Alles wurde finster, sobald sich Adam und Eva gegen Gott gewandt hatten. Nun konnten sie Gott nicht mehr sehen. Es war, als habe sich eine große, undurchdringliche, dunkle Decke zwischen das Licht Gottes und den Ort der Menschen geschoben. Seitdem bemühen sich die Menschen im wahrsten Sinn mehr schlecht als recht, sich durch das nun so dunkle, kalte Leben zu schlagen. Dabei gilt gewöhnlich das Recht des Stärkeren, Schlaueren, Brutaleren. Ja, man hat dies sogar allgemein zum Prinzip des Lebens erklärt und lehrt es in Schulen und Universitäten, allerdings ist das Jammern groß, wenn sich die Folgen dieser Philosophie zeigen, wenn die Starken die Schwachen unterdrücken, ausnutzen und als eigentlich nicht überlebenswert verachten.
In all dieser gottfernen Finsternis blieb die Sehnsucht nach Hilfe erhalten, und die Menschen erdachten sich Götter. Sie waren aber nur Bilder ihrer Seele, die sie an die Unterseite der dunklen Decke projizierten, wie der Psychoanalytiker Freud es treffend dargestellt hat. Darum zeigen diese »Götter« auch die gleichen Leidenschaften, Begierden und Bosheiten wie ihre Erfinder.
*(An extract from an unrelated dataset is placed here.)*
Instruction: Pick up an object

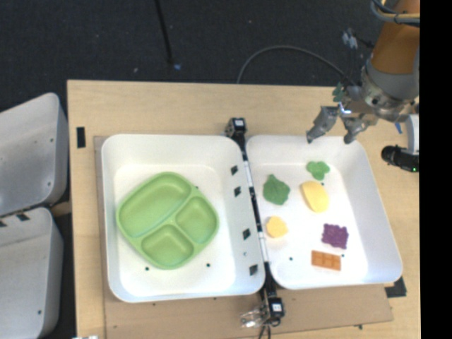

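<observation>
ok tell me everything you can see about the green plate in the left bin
The green plate is a light green divided dish that looks like plastic, with rounded corners and three compartments: one large, two smaller. It lies flat and right side up on the floor of the left bin, turned at an angle to the bin's walls. Its compartments hold nothing.

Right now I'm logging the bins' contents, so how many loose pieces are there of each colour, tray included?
Green: 3, divided tray, dark green piece, small green piece
Yellow: 2, larger piece, smaller piece
Purple: 1, block
Orange: 1, flat block
Total: 7
</observation>
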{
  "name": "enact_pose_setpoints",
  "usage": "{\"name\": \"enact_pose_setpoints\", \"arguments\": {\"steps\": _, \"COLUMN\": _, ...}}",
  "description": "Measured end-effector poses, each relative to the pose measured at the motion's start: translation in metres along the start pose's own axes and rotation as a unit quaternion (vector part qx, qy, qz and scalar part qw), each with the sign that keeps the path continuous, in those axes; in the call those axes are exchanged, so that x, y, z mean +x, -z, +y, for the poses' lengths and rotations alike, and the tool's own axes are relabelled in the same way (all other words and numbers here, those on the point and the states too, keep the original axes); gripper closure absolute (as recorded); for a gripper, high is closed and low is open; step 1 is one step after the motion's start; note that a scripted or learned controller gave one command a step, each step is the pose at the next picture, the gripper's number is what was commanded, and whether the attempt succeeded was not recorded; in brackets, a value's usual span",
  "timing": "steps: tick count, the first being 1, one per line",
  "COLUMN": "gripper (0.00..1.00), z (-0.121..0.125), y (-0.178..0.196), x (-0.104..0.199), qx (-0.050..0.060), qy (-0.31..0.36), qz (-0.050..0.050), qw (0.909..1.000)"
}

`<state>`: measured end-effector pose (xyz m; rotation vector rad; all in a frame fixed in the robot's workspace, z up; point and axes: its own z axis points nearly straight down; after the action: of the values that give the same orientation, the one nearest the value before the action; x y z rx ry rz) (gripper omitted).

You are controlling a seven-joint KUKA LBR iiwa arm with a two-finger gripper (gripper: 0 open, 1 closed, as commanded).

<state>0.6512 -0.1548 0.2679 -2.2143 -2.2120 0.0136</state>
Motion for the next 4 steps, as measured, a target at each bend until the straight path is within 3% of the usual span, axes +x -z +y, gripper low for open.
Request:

Sogar die Ohnmacht dieser Götter gegen das »Schicksal« ist ein Spiegelbild der menschlichen Erfahrung. Das wird besonders in den germanischen Göttersagen deutlich.
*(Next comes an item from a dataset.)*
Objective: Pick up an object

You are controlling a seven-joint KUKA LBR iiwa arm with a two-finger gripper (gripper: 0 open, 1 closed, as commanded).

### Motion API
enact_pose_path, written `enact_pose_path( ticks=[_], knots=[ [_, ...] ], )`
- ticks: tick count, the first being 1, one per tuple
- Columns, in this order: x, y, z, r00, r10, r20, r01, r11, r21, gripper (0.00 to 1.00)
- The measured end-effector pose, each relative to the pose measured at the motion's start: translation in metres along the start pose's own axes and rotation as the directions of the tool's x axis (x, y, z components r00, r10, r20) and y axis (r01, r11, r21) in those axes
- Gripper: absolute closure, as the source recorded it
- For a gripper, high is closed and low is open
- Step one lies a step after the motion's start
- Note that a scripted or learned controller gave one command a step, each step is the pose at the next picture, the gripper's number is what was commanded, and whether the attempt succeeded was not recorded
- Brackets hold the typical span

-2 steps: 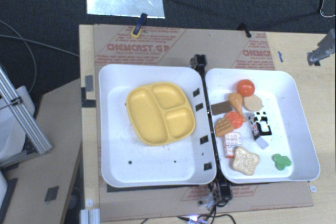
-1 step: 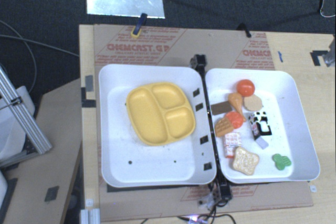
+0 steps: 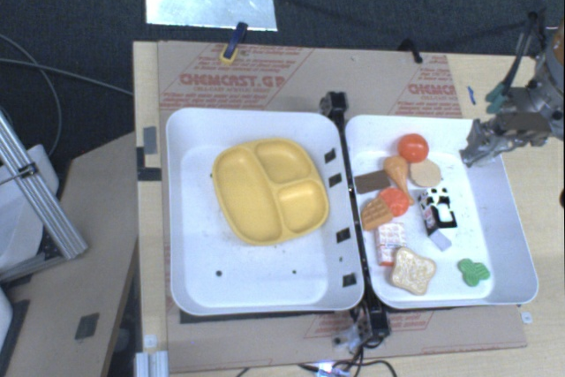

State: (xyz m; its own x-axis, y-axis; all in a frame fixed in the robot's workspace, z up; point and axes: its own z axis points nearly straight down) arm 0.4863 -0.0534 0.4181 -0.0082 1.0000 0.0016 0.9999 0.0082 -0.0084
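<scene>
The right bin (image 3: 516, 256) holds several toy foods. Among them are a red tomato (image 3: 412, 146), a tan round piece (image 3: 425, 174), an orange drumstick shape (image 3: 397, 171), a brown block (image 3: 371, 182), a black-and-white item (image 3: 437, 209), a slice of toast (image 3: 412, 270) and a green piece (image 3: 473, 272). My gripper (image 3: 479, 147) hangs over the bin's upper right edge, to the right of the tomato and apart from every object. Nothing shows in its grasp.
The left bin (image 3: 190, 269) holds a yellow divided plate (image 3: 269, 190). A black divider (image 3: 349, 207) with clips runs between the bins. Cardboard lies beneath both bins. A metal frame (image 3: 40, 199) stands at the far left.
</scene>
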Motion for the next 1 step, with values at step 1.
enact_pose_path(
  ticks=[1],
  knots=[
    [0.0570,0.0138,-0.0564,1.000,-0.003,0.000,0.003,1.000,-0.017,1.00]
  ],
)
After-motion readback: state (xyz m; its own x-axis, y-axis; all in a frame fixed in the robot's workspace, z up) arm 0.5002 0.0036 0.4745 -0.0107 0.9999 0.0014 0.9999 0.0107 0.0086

Auch die Künste sollen helfen, die Daseinsängste zu vertreiben und ein wenig Sinn in die Sinnlosigkeit des Daseins zu bringen; denn welchen Sinn hat alles Leid, wenn man als ein Zufallsprodukt nur kommt, um wieder zu vergehen? Ja, und wer es weniger intellektuell mag, tröstet sich mit Unterhaltung und Vergnügungen. Wirklichen Frieden aber gibt es unter diesen Umständen nicht.